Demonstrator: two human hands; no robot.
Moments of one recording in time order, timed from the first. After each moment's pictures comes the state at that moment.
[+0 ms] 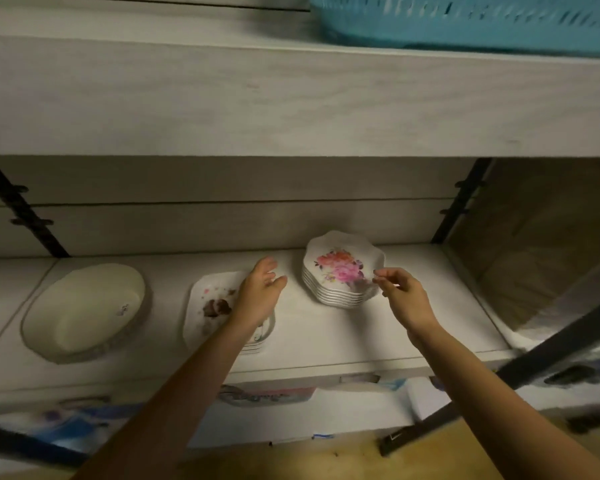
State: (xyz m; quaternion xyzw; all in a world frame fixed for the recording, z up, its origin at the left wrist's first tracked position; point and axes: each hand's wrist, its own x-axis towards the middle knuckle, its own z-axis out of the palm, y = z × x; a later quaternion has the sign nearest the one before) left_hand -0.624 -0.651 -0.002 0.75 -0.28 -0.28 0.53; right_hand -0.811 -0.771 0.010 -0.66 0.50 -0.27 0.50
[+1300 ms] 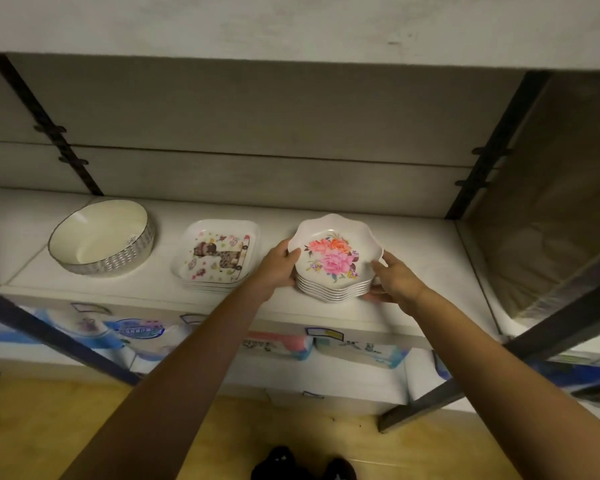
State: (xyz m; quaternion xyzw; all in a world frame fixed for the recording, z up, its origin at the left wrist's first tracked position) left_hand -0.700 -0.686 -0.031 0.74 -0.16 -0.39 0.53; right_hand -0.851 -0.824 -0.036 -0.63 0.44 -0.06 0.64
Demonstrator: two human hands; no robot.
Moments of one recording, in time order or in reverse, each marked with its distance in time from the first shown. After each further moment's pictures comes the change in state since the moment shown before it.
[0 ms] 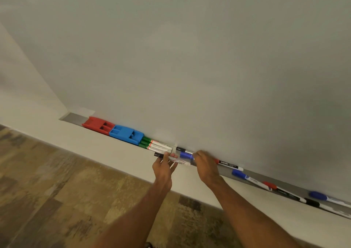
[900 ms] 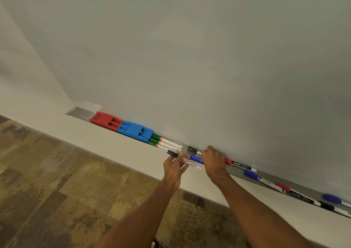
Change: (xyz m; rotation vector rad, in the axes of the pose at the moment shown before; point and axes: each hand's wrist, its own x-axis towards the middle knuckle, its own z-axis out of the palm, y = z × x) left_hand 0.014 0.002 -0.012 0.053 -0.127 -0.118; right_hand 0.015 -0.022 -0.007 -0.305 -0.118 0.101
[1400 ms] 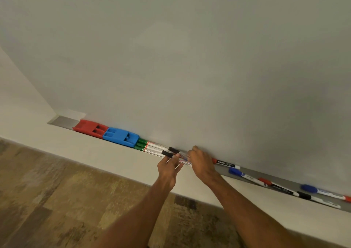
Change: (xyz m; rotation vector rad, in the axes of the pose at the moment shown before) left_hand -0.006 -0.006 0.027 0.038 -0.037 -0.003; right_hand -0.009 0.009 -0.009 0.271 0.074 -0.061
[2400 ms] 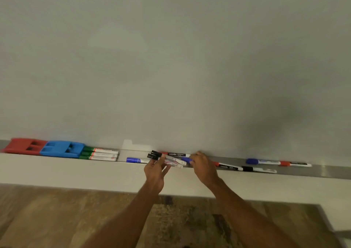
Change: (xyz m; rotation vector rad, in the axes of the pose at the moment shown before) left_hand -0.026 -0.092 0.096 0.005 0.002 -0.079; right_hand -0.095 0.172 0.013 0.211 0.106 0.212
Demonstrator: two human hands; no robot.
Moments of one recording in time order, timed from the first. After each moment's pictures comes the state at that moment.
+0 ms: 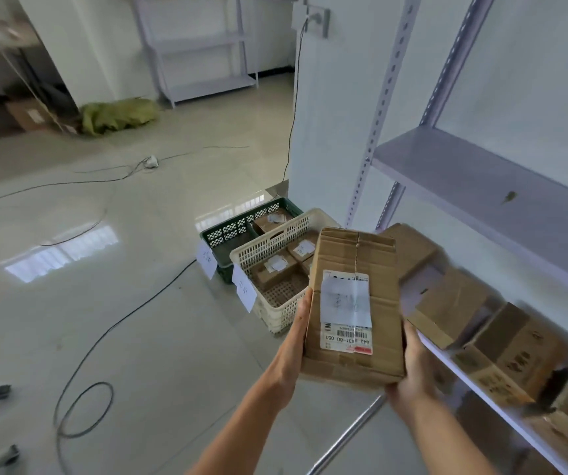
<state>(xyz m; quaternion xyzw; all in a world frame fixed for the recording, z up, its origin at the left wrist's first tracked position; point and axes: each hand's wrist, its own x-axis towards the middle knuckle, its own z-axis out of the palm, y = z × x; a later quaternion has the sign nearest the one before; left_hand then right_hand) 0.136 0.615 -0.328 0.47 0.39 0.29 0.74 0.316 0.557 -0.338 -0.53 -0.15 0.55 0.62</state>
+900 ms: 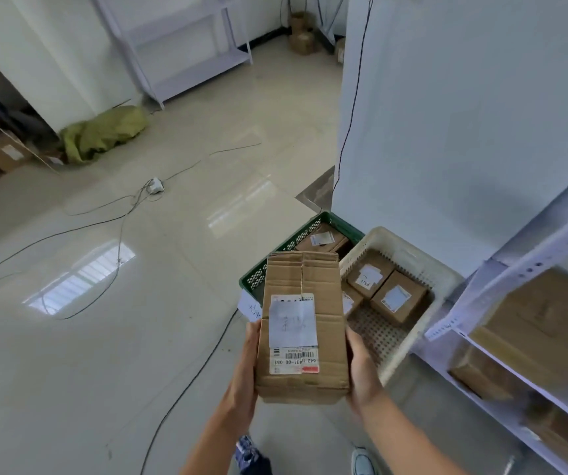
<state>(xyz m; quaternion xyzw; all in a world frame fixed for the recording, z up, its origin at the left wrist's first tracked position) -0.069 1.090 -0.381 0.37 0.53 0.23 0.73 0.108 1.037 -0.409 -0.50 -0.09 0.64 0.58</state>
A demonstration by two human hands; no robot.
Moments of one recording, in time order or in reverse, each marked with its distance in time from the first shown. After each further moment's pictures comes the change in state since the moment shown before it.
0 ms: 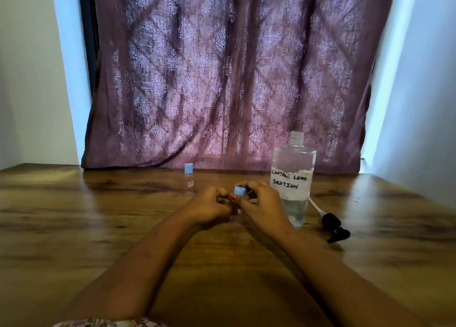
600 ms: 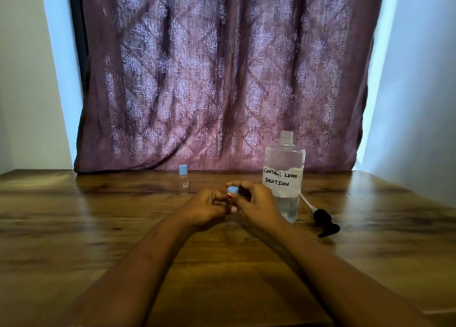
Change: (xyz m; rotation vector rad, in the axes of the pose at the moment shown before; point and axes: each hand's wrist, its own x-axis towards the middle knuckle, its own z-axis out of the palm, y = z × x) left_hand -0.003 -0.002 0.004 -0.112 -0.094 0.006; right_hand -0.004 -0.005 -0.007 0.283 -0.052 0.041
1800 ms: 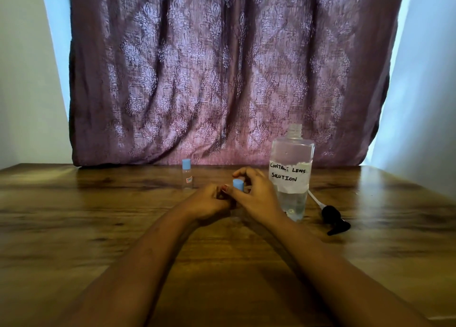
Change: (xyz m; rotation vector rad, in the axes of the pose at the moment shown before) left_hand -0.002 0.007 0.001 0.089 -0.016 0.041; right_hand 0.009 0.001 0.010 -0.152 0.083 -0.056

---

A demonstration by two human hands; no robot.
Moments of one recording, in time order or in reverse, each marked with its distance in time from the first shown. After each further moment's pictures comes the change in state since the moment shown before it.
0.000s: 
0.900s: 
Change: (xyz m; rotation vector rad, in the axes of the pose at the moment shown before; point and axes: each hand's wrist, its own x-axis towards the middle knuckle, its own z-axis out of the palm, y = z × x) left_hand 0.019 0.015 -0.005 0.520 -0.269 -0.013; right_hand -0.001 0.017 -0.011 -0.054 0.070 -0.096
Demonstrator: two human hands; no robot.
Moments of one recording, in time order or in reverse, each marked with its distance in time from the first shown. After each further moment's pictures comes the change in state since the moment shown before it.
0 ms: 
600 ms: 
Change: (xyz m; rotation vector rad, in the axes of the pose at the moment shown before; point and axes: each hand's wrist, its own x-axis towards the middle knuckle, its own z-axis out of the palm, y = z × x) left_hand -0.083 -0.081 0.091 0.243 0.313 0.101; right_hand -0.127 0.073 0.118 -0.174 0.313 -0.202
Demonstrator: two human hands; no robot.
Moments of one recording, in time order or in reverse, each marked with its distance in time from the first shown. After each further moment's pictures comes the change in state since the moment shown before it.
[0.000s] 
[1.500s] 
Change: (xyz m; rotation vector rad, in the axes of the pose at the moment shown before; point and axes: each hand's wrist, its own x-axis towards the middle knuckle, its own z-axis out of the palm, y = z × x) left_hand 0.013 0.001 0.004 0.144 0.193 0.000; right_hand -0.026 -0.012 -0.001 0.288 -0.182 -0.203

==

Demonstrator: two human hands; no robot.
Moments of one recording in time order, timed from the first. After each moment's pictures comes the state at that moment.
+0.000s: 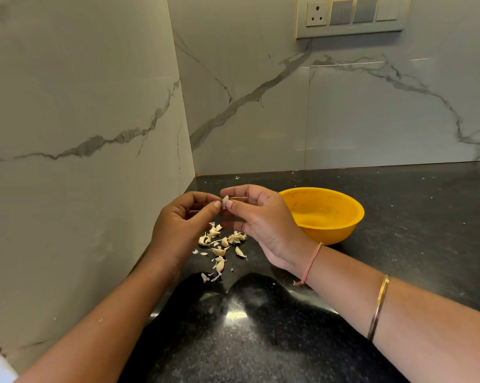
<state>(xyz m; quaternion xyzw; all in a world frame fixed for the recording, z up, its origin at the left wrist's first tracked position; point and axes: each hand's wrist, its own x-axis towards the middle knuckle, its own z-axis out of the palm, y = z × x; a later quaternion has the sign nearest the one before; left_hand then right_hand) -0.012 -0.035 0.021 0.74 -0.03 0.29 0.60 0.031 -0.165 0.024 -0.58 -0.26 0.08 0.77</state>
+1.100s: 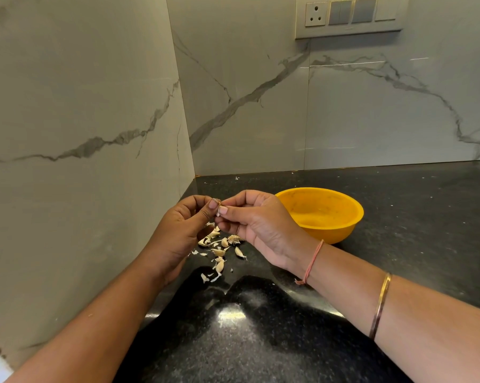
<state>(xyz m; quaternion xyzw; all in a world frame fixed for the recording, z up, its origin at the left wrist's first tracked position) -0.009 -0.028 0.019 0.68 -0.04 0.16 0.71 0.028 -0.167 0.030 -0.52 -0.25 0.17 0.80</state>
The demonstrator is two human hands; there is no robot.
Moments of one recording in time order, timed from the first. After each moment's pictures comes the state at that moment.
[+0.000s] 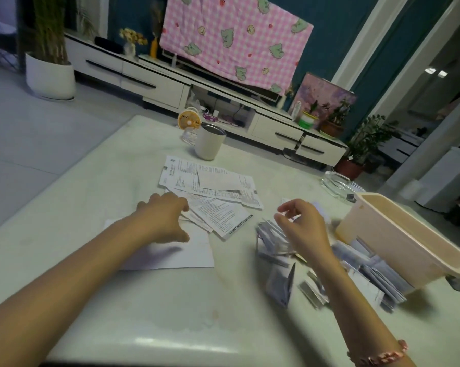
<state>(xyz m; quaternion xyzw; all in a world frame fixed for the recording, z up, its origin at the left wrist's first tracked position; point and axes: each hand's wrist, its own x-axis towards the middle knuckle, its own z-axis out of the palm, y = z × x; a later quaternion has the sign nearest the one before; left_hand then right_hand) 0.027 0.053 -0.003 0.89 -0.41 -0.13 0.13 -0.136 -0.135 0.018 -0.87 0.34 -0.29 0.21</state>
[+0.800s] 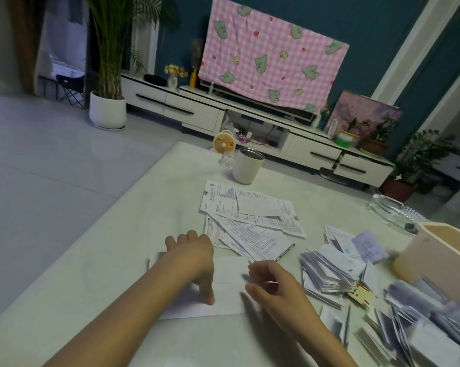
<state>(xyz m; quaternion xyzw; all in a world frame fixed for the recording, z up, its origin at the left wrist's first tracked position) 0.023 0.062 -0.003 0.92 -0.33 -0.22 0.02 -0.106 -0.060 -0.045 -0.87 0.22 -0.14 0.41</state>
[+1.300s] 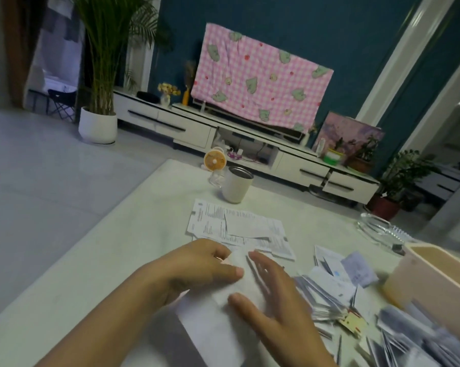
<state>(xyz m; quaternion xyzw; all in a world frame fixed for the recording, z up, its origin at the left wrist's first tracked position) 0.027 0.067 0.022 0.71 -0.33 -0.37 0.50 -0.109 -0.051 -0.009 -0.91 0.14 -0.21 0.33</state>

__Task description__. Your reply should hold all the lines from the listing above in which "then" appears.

__Response to the task__.
<state>(xyz m; quaternion xyzw; all in a world frame fixed for the recording, z up, its origin at the left wrist's first tracked position; point and axes: each hand's wrist, its own x-axis towards the middle knuckle, its own z-axis out of the palm, y = z × x; a later quaternion has the sign nearest the one before; left_hand then right_hand) 0.136 0.615 -0.328 0.47 0.39 0.29 0.74 0.316 0.557 -0.338 -0.53 -0.15 0.55 0.62</state>
<state>(xyz m; quaternion xyzw; all in a world frame fixed for the recording, z up, its origin at the left wrist's first tracked position; point and axes: each hand's wrist, its own x-axis towards the middle knuckle, its own z-axis out of the palm, y = z × x; a later quaternion has the sign nearest the one before; left_hand then right_hand) -0.012 -0.035 0.021 0.74 -0.03 0.29 0.60 0.031 -0.165 0.024 -0.58 -0.26 0.08 0.77</state>
<state>(xyz m; quaternion xyzw; all in a world frame fixed for the recording, z up, its origin at the left wrist's first tracked position; point and axes: each hand's wrist, its own x-axis towards the middle knuckle, its own z-axis out of the palm, y = z × x; a later quaternion has the sign nearest the one before; left_hand then right_hand) 0.027 0.053 -0.003 0.89 -0.41 -0.13 0.13 -0.136 -0.135 0.018 -0.87 0.34 -0.29 0.21</state>

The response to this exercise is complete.